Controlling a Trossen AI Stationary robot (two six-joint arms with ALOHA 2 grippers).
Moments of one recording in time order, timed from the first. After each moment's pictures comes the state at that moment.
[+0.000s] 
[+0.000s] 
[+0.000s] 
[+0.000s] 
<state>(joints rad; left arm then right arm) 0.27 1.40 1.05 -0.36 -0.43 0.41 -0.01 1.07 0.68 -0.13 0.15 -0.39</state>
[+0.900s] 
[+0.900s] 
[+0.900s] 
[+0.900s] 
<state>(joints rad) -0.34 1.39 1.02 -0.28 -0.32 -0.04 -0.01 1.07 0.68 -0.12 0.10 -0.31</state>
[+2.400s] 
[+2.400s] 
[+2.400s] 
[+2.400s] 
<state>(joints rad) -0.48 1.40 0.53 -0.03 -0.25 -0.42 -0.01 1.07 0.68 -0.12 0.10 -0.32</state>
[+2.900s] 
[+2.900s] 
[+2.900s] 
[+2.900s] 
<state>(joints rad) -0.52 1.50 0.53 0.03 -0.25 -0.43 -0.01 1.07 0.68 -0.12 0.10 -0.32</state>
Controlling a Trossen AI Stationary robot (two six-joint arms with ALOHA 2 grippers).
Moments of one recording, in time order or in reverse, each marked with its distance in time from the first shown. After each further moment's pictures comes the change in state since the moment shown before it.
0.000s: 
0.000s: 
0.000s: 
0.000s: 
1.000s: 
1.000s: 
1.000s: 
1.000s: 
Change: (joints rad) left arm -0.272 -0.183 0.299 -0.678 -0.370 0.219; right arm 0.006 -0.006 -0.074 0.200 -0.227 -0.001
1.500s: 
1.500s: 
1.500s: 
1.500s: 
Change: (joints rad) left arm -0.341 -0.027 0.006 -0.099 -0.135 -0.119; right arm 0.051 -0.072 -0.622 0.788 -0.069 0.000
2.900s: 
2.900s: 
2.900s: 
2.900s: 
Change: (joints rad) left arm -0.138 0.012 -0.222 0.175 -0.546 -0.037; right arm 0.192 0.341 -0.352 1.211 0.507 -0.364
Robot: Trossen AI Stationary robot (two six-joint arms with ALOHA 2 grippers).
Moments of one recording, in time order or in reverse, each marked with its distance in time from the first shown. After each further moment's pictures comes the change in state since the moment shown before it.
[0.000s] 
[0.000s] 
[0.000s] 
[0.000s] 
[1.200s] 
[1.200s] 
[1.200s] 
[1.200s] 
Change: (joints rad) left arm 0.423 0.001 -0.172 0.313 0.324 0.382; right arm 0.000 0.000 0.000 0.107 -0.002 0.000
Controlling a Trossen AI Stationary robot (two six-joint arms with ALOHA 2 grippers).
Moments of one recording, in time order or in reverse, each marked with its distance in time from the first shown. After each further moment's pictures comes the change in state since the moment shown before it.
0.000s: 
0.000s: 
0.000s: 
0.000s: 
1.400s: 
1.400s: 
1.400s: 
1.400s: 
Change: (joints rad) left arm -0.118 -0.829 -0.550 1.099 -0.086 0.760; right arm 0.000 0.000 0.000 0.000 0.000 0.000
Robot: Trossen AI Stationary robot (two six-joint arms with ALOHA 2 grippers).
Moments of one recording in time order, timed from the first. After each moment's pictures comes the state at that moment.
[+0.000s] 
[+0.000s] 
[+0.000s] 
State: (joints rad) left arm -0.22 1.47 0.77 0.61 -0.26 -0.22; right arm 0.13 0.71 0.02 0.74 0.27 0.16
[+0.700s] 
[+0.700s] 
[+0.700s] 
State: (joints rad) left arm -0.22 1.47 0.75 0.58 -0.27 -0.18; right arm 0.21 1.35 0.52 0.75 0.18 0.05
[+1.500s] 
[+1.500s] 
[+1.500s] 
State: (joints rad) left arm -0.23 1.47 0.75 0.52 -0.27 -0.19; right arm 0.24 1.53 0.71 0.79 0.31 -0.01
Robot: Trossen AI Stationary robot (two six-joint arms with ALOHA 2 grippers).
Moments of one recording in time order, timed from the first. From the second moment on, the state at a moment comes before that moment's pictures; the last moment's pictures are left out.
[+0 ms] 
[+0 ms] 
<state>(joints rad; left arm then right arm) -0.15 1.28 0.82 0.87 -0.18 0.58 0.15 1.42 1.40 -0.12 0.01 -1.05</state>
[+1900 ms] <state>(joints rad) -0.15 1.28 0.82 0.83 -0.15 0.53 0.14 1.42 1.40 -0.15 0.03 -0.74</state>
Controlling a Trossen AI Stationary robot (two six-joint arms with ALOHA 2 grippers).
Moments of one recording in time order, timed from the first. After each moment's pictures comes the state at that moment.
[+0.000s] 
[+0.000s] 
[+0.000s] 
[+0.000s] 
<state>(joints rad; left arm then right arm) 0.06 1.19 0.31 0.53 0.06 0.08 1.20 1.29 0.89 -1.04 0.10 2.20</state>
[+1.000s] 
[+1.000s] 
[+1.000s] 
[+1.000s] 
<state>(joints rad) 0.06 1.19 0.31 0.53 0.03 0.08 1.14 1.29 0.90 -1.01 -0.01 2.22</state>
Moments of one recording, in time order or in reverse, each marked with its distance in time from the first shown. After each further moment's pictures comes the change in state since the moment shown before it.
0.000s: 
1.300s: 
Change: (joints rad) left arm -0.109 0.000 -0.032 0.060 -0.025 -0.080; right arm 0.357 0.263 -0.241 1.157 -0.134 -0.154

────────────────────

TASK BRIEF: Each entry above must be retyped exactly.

RESPONSE TO THIS TASK:
Controlling a Trossen AI Stationary robot (two six-joint arms with ALOHA 2 grippers).
Moments of one recording in time order, timed from the first. After each moment's pictures comes the state at that moment.
[+0.000s] 
[+0.000s] 
[+0.000s] 
[+0.000s] 
<state>(joints rad; left arm then right arm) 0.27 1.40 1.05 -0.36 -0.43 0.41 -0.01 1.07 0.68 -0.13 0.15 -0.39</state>
[+0.900s] 
[+0.900s] 
[+0.900s] 
[+0.900s] 
<state>(joints rad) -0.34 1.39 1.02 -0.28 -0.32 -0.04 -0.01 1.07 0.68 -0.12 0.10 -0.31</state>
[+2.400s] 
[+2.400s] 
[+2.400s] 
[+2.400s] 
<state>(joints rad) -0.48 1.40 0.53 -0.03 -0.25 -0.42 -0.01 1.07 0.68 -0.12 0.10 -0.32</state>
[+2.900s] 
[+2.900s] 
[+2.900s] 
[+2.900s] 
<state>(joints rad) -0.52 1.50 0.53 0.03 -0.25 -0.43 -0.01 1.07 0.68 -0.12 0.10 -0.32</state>
Controlling a Trossen AI Stationary robot (two six-joint arms with ALOHA 2 grippers).
Moments of one recording, in time order or in reverse, each marked with its distance in time from the first shown. After each further moment's pictures comes the change in state since the moment shown before it.
0.000s: 
0.000s: 
0.000s: 
0.000s: 
1.000s: 
1.000s: 
1.000s: 
1.000s: 
Change: (joints rad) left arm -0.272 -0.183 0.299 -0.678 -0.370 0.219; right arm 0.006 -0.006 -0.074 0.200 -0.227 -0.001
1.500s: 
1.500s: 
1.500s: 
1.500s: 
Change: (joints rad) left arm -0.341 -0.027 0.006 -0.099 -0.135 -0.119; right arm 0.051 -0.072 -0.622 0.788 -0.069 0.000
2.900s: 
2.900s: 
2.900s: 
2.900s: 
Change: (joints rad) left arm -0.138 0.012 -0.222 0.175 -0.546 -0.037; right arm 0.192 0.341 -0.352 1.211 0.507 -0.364
Robot: Trossen AI Stationary robot (two six-joint arms with ALOHA 2 grippers).
Moments of one recording, in time order or in reverse, each marked with its distance in time from the first shown. After each further moment's pictures comes the change in state since the moment shown before it.
[0.000s] 
[0.000s] 
[0.000s] 
[0.000s] 
[1.200s] 
[1.200s] 
[1.200s] 
[1.200s] 
Change: (joints rad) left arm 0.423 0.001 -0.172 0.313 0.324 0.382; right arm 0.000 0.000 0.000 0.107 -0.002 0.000
Controlling a Trossen AI Stationary robot (two six-joint arms with ALOHA 2 grippers).
Moments of one recording, in time order or in reverse, each marked with its distance in time from the first shown. After each further moment's pictures comes the change in state since the moment shown before it.
0.000s: 
0.000s: 
0.000s: 
0.000s: 
1.400s: 
1.400s: 
1.400s: 
1.400s: 
Change: (joints rad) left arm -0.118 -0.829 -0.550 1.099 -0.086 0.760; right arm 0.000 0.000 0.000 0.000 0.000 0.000
Robot: Trossen AI Stationary robot (two six-joint arms with ALOHA 2 grippers).
Moments of one recording in time order, timed from the first. After each moment's pictures comes the state at that moment.
[+0.000s] 
[+0.000s] 
[+0.000s] 
State: (joints rad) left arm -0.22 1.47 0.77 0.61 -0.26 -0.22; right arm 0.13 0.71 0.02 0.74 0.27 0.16
[+0.700s] 
[+0.700s] 
[+0.700s] 
State: (joints rad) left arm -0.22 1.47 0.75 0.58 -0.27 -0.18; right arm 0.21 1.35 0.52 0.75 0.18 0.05
[+1.500s] 
[+1.500s] 
[+1.500s] 
State: (joints rad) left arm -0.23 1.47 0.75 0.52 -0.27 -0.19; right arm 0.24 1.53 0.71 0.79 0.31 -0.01
Robot: Trossen AI Stationary robot (two six-joint arms with ALOHA 2 grippers).
Moments of one recording in time order, timed from the first. From the second moment on, the state at a moment comes before that moment's pictures; the last moment's pictures are left out.
[+0 ms] 
[+0 ms] 
<state>(joints rad; left arm then right arm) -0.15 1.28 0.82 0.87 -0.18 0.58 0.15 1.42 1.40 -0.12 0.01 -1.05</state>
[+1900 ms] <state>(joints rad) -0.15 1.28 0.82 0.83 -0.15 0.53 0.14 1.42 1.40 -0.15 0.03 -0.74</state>
Controlling a Trossen AI Stationary robot (two six-joint arms with ALOHA 2 grippers).
Moments of one recording in time order, timed from the first. After each moment's pictures comes the state at that moment.
[+0.000s] 
[+0.000s] 
[+0.000s] 
[+0.000s] 
<state>(joints rad; left arm then right arm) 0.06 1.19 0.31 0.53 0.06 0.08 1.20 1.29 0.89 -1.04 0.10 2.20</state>
[+1.000s] 
[+1.000s] 
[+1.000s] 
[+1.000s] 
<state>(joints rad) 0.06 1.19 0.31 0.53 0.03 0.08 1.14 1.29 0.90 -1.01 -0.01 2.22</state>
Moments of one recording, in time order or in reverse, each marked with its distance in time from the first shown. After each further moment's pictures comes the change in state since the moment shown before it.
0.000s: 
1.300s: 
Change: (joints rad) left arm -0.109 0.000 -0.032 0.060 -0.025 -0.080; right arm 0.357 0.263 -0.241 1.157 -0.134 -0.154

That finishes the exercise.